**PROBLEM DESCRIPTION:** Among the entries below, find each line holding "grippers" and return it.

**EXERCISE MATERIALS:**
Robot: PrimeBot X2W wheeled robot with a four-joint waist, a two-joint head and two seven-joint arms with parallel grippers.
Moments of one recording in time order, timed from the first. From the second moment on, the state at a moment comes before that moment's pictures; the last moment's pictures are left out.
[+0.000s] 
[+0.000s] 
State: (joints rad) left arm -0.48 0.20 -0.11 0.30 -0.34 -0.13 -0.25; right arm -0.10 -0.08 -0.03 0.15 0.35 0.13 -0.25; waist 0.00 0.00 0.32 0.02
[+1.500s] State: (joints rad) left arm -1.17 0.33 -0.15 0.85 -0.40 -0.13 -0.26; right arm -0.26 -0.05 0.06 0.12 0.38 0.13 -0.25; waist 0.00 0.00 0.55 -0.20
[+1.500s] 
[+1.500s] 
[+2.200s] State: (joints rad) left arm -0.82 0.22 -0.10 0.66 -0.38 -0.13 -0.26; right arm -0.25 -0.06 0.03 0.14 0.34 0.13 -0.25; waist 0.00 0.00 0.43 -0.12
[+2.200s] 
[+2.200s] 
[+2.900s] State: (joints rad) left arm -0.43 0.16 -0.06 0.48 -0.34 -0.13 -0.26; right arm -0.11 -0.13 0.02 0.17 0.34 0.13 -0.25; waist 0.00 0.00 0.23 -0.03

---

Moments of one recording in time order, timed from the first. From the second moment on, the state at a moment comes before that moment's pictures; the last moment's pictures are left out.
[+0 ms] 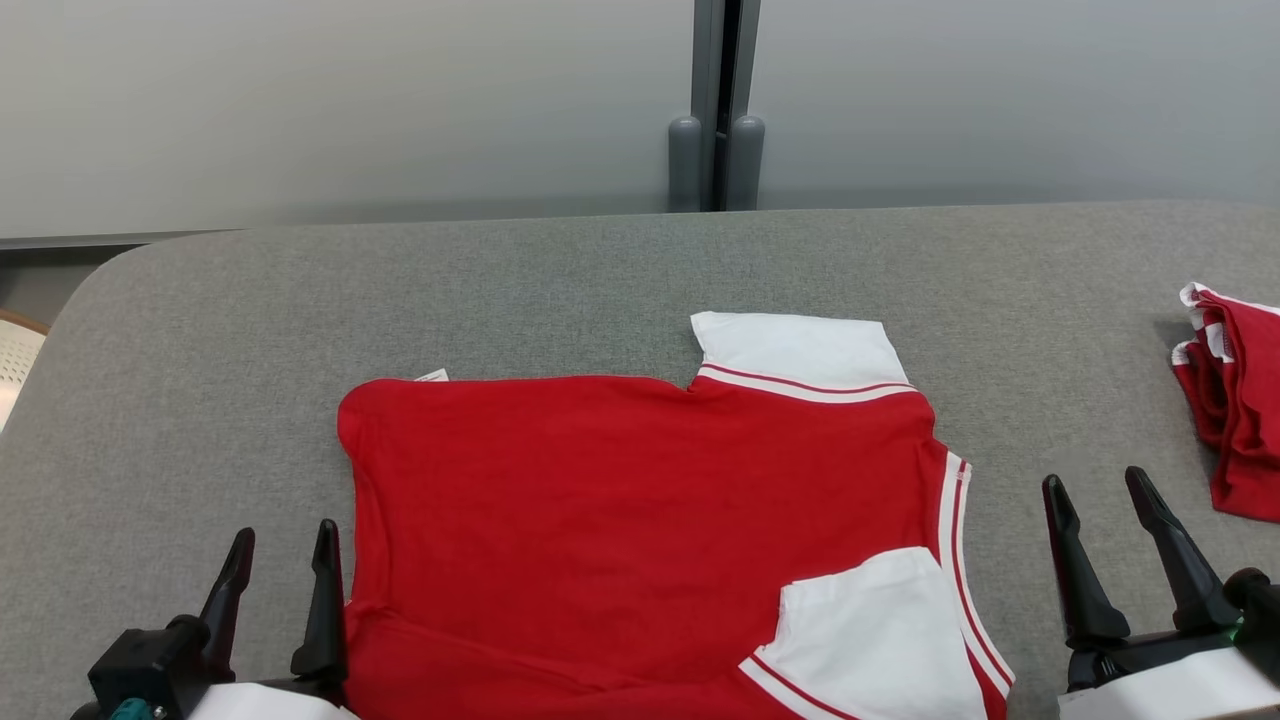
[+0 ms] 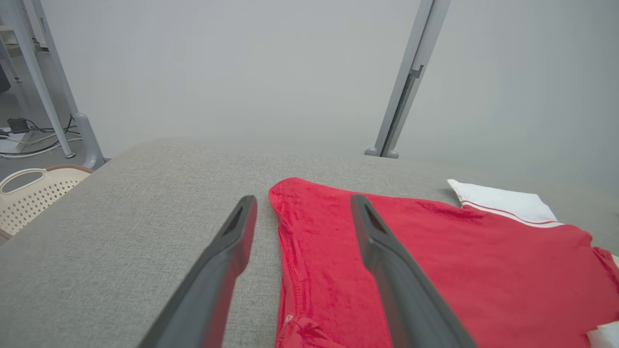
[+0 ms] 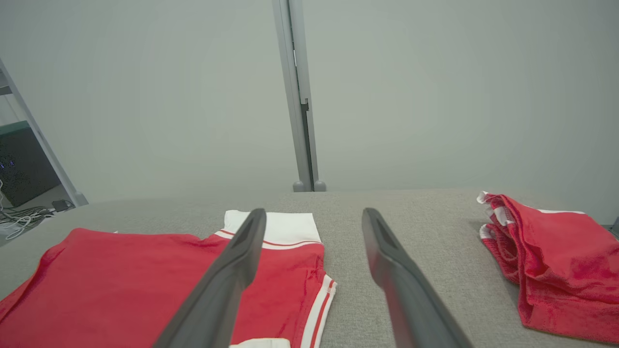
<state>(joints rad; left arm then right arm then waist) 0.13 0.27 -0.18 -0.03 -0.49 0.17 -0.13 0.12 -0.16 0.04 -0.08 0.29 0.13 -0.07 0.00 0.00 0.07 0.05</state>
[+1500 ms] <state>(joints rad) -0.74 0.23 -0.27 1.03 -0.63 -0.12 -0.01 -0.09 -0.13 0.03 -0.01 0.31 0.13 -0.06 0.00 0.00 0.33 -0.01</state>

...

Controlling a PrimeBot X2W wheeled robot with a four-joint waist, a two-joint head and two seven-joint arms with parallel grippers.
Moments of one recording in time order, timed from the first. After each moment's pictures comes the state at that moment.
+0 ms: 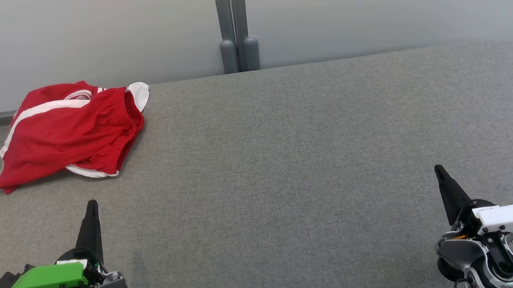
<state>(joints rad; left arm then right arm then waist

**RESULT OF THIS TASK:**
Robot: PrimeBot X2W wheeled robot with a four-joint waist, a two-joint head and two seven-joint arms with parallel grippers.
Controlling a PrimeBot X2W wheeled robot with a four-joint waist, a two-joint head and two seven-joint arms with parallel grippers.

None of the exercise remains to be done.